Algorithm for constructing $$B$$: Look at each $$v_i$$ in $$S$$. If $$B \cup v_i$$ is linearly independent, then let $$B = B \cup v_i$$

This construction results in $$B$$ being a basis. First, by construction, $$B$$ is linearly independent, so all we have to show is that $$Span(B) = V$$. Since each $$v_i \in B, v_i \in V$$, $$Span(B) \subset V$$ since vector spaces are closed unear linear combination. If we can show that $$V \subset Span(B)$$ then we have $$V = Span(B)$$, since in general $$A \in B, B \in A \rightarrow{} A = B$$.

Since $$V = Span(S)$$ this is the same as showing that $$Span(S) \in Span(B)$$. This is the same as showing that $$S \in Span(B)$$ - this is because $$Span(B)$$ is a subspace, and subspaces are closed under linear combination, and $$Span(S)$$ is just taking linear combinations of vectors in $$S$$.

To show that $$S \in Span(B)$$, we can take any $$v_i \in S$$. There are two cases: $$v_i \in B$$ or not. If $$v_i \in B$$, then clearly $$v_i \in Span(B)$$, otherwise, $$v_i \notin B$$. By construction, this means that $$B \cup v_i$$ is linearly dependent, and by the previous theorem, this is only possible if $$v_i \in Span(B)$$, so either way, $$v_i \in Span(B)$$.

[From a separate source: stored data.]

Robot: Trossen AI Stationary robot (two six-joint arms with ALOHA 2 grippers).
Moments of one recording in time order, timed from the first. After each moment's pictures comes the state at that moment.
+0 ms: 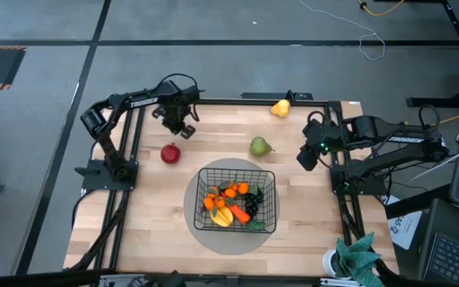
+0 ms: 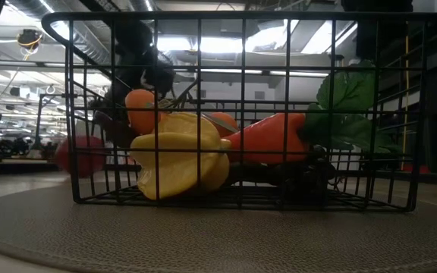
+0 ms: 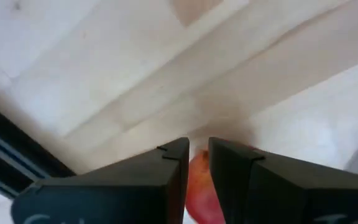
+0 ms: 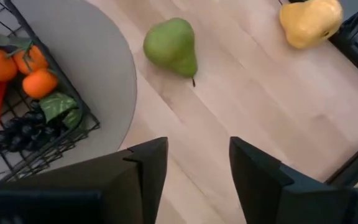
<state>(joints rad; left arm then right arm) 0.71 1.72 1.25 -1.22 -0.01 -0.30 0.00 1.06 1.19 -1.27 0.29 0.65</state>
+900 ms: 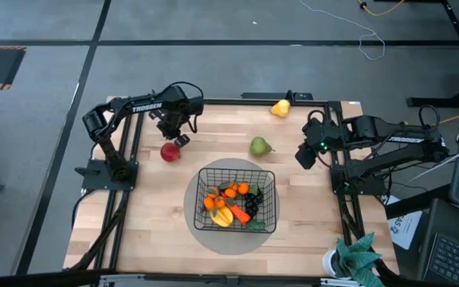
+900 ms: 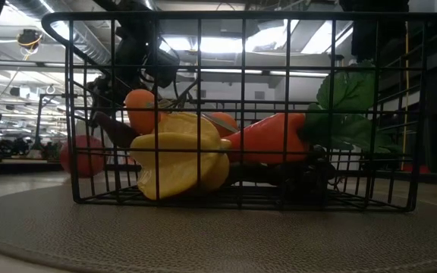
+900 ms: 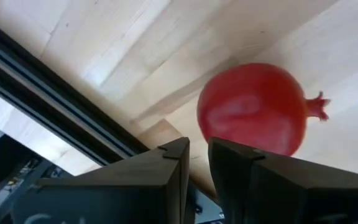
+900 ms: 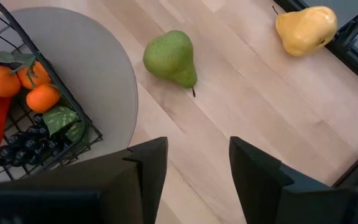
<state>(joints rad) 0.58 1.72 1.30 -1.47 -0.13 -0.30 0.00 1.06 1.19 -1.24 0.31 0.67</state>
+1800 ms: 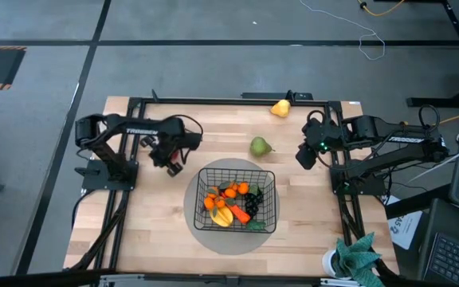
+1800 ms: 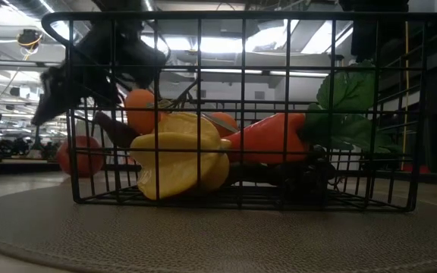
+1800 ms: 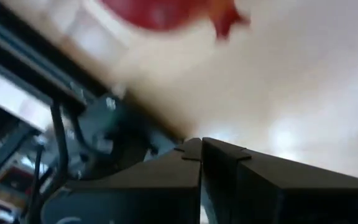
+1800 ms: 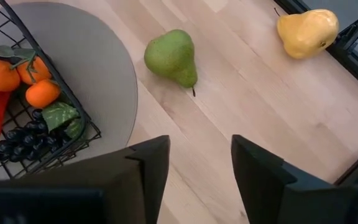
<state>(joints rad) 0.27 1.61 1.05 -1.48 0.05 -0.64 0.00 1.06 1.19 -1.24 0.32 0.64</state>
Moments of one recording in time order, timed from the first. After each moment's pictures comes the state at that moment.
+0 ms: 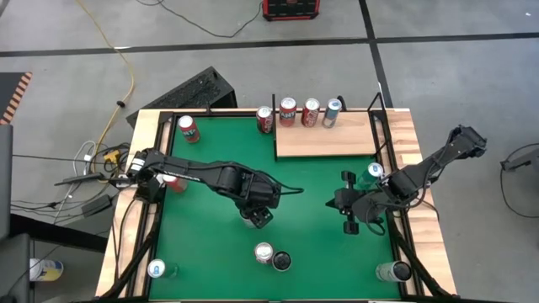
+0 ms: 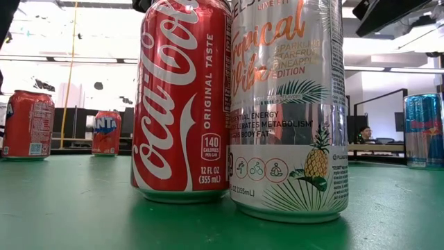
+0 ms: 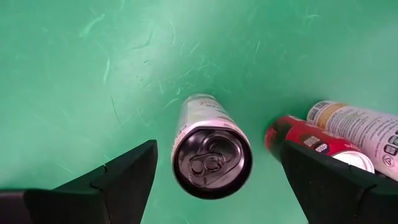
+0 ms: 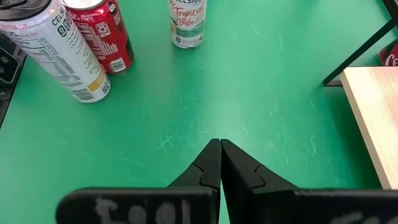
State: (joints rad) left arm -0.21 1.92 1.96 -1.33 -0.08 -0.90; right arm 0.54 1.11 0.94 -0.71 0.45 0.41
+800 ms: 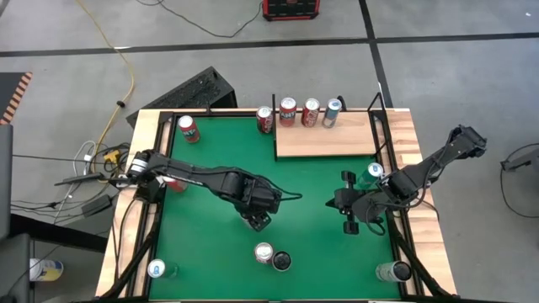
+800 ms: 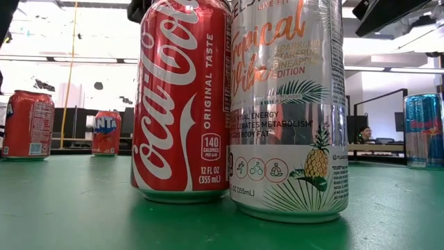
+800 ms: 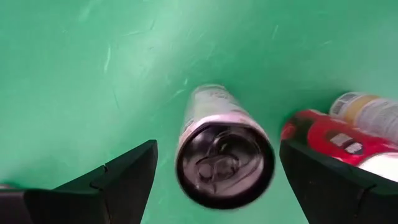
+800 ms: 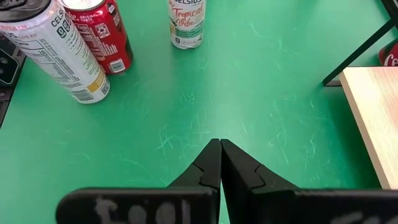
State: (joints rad) left arm -0.23 1.92 1.86 -1.28 -0.08 -0.90; right arm 0.54 1.11 0.94 -0.71 0.45 0.41
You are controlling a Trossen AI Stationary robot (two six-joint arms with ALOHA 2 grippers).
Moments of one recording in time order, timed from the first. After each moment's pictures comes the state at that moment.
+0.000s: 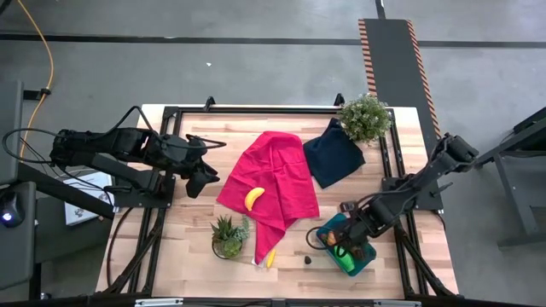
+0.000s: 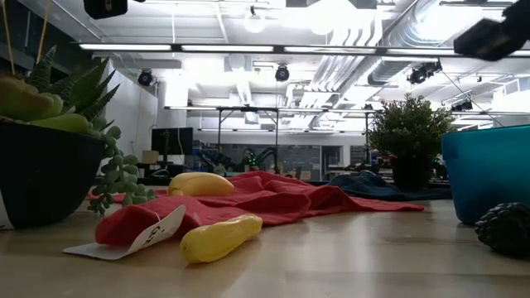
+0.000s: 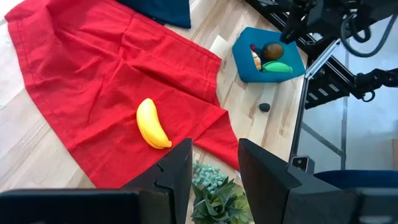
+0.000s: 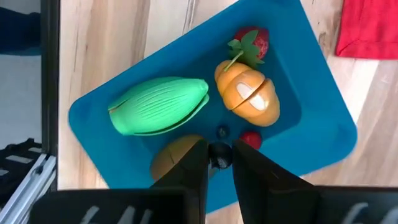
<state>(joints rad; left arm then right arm) -0.02 0.95 1.15 -0.94 -0.06 -0.71 0.62 1.46 1.09 -0.97 -0.06 0.45</state>
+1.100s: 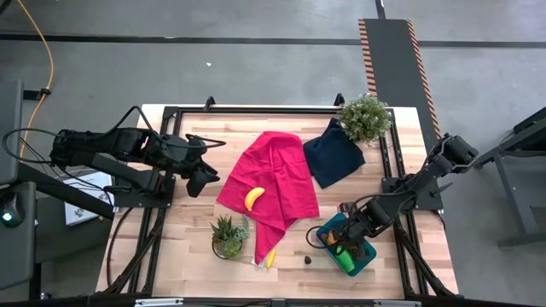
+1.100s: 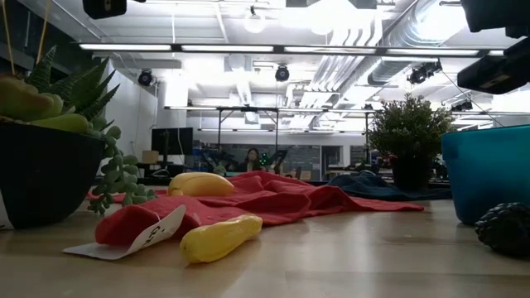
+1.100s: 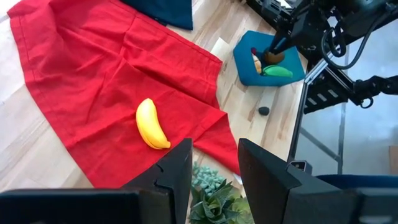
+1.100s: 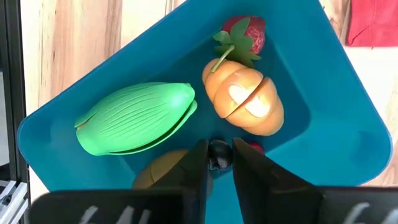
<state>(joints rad) -0.02 0.95 1.15 -0.94 -0.07 -0.74 0.62 1.47 0.94 -0.80 -0.04 0.50</state>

Since $$S \in Span(B)$$ we have $$Span(S) = V \in Span(B)$$ . Thus we have $$V = Span(B)$$ and $$B$$ is a basis.

Theorem: Let $$B = {v_1, … v_n} \in V$$. $$B$$ is a basis for $$V$$ iff each $$v \in V$$ can be written as a unique linear combination of elements in $$B$$.

Proof: Forward implication states that if $$B$$ is a basis then any $$v \in V$$ can be written as $$\lambda_1v_1 + .. \lambda_n v_n$$ for uniques scalars $$\lambda_i$$. This means that if $$v = \lambda_1v_1 + .. \lambda_n v_n$$ and $$v = \mu_1 v_1 + … \mu_n v_n$$ then $$\mu_i = \lambda_i \forall{} i$$. To show this, we can subtract the two equalities, and get that $$0 = \sum_i (\lambda_i - \mu_i)v_i$$, but since $$B$$ is linearly independent, since it is a basis, the only linear combination that gives $$0$$ is the trivial one, so we must have $$\lambda_i = \mu_i \forall{i}$$.

Backward implication: states that if any $$v \in V$$ can be written as unique combination of scalars $$\sum_i \lambda_iv_i$$, then $$B$$ is a basis. First, we note that $$B$$ clearly generates $$V$$. Next, since all $$v \in V$$ can be written as a unique linear combination, then this is also true for $$0$$. But a linear combination for $$0$$ is $$0 = \sum_i 0v_i$$, so there is no other linear combination giving $$0$$ besides the trivial one, implying that $$B$$ is also linearly independent, and therefore a basis.